As Mueller prepares to release more documents, Trump rage-tweets on the investigation

NBC’s Ken Dilanian: “Three new court documents are scheduled to emerge Friday that could shed new light on what Donald Trump's former top aides have been telling — or not telling — federal investigators. A federal judge in New York has ordered that prosecutors for the Southern District of New York and the Special Counsel's Office have until 5 p.m. Friday to deliver sentencing memos designed to detail former Trump lawyer Michael Cohen's cooperation in their ongoing investigations.”

“And special counsel Robert Mueller is also due to file a document spelling out what his team previously referred to as the "crimes and lies" that led them to cancel a cooperation agreement with former Trump campaign chairman Paul Manafort.”

And it sure seems like President Trump is bracing for bad news. Just check out his tweets from this morning:

Somebody is clearly worried…

Experts say lame-duck curbs on power could violate Michigan constitution

“Republican lawmakers may be violating the state constitution with fast-tracked bills in the lame-luck Legislature that curb the powers of incoming Democratic officeholders or water down proposals backed by Michigan voters, legal experts say,” the Detroit Free Press writes.

“‘They're just going crazy,’ said Robert Sedler, a Wayne State University law professor. Sedler, who has taught at Wayne State since 1977 and wrote a book on American constitutional law, cited a range of problematic bills — from a package the Senate passed Thursday to strip enforcement of campaign finance laws from the secretary of state to one that restricts the incoming governor's choices to head the Michigan State Police, and bills that meddle with legislation and constitutional amendments backed by Michigan voters. ‘In the 40 years that I've been here, I have not seen any such effort to curtail the powers of the governor and the executive branch,’ Sedler told the Free Press Thursday.”

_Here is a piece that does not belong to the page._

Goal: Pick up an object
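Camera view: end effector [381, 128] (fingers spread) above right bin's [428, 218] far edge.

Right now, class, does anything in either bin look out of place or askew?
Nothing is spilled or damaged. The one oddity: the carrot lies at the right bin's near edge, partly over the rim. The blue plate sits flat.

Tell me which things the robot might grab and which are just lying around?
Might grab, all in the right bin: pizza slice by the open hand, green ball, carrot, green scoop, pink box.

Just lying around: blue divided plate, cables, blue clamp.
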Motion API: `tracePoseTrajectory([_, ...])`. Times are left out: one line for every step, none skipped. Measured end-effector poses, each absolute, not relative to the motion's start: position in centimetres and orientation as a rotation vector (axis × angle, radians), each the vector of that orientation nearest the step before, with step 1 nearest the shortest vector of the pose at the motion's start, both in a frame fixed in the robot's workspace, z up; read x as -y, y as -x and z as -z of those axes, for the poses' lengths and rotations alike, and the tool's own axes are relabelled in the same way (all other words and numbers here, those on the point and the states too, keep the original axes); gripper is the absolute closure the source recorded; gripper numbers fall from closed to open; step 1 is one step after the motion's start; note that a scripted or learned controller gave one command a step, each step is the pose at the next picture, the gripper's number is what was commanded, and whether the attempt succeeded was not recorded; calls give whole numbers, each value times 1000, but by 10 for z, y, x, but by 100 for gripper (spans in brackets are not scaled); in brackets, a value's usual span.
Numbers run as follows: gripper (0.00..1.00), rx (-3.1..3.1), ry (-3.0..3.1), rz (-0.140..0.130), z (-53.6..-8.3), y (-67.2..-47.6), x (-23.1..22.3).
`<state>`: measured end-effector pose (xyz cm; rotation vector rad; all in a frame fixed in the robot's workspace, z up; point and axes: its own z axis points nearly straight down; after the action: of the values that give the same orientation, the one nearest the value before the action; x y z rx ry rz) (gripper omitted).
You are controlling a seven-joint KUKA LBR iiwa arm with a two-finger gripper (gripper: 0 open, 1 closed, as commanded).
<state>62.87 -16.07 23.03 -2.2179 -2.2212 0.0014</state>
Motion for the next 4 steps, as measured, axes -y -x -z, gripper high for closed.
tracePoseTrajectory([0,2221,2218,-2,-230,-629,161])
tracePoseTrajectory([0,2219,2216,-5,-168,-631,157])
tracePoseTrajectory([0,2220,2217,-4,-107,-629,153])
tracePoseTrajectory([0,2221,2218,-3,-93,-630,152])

Republican concedes in CA-21, Democrats’ House gains now at 40 seats

GOP Congressman David Valadao conceded to Democrat TJ Cox in the CA-21 race, giving Democrats a net of 40 House pickups for their haul in 2018, NBC’s Jane Timm writes. As a result, NBC News declared Cox the apparent winner in the contest.

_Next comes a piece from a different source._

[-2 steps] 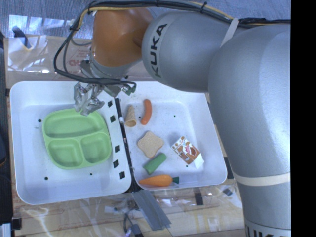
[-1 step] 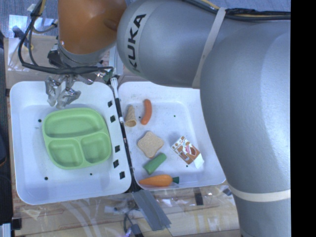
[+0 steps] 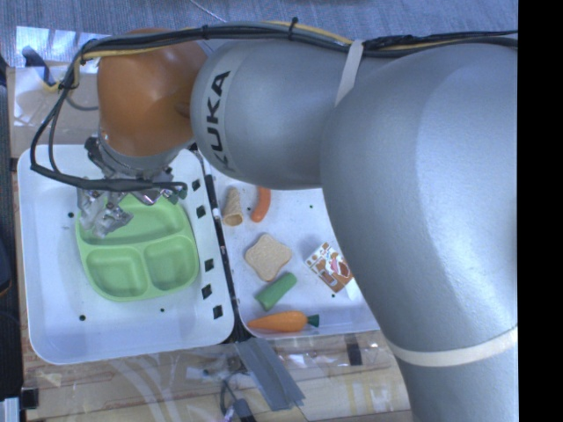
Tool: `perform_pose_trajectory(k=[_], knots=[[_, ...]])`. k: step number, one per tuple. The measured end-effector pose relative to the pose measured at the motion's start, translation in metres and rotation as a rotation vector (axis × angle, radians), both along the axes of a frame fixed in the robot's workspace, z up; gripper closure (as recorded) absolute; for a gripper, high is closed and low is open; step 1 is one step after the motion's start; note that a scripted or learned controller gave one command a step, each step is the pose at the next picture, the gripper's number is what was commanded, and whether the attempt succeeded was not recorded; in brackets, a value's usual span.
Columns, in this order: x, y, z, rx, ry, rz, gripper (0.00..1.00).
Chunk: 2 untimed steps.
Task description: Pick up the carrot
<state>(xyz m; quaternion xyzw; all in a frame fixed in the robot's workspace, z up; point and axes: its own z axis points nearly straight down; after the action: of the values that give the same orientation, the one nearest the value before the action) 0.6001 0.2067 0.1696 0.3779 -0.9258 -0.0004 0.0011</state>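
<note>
Grey KUKA arm (image 3: 352,130) with orange band (image 3: 145,90) reaches from right across both bins. Metal 2-finger gripper (image 3: 104,214) sits over left white bin (image 3: 53,323), above top-left compartment of light green 3-compartment plastic tray (image 3: 145,266). Right white bin (image 3: 330,328) holds orange carrot with green stem end (image 3: 281,323) near front edge, green cucumber-like piece (image 3: 276,290) just behind it, tan bread slice (image 3: 266,256), small orange sausage-shaped piece (image 3: 261,203), beige cone (image 3: 231,206), red-and-white printed packet (image 3: 329,266).
</note>
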Motion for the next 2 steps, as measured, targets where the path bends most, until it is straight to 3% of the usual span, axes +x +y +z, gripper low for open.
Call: perform_pose_trajectory(k=[1, 2], knots=[[-0.025, 0.003, 0.107, 0.002, -0.011, 0.234, 1.00], [-0.053, 0.001, 0.050, 0.001, -0.001, 0.347, 1.00]])
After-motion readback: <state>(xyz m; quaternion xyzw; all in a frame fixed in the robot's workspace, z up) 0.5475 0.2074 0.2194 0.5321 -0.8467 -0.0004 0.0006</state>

Democrat withdraws concession in NC-9 after the allegations of election fraud

NBC News also withdrew its call for Republican Mark Harris in that NC-9 contest after Democrat Dan McCready took back his concession amid allegations of election fraud in the race.

Here’s NBC’s Leigh Ann Caldwell and Rich Gardella: “State investigators are combing through election board records in several counties to discover whether there was an organized effort to unlawfully collect the absentee ballots of thousands of voters and then not turn those ballots over to election authorities. They are especially interested in Bladen County, a rural, low-income area in the southeastern part of the state where investigators are looking at several individuals who turned in requests for absentee ballots on behalf of hundreds of voters.”

“The results of the investigation could put in jeopardy Republican congressional candidate Mark Harris’ unofficial lead of 905 votes over Democrat Dan McCready.”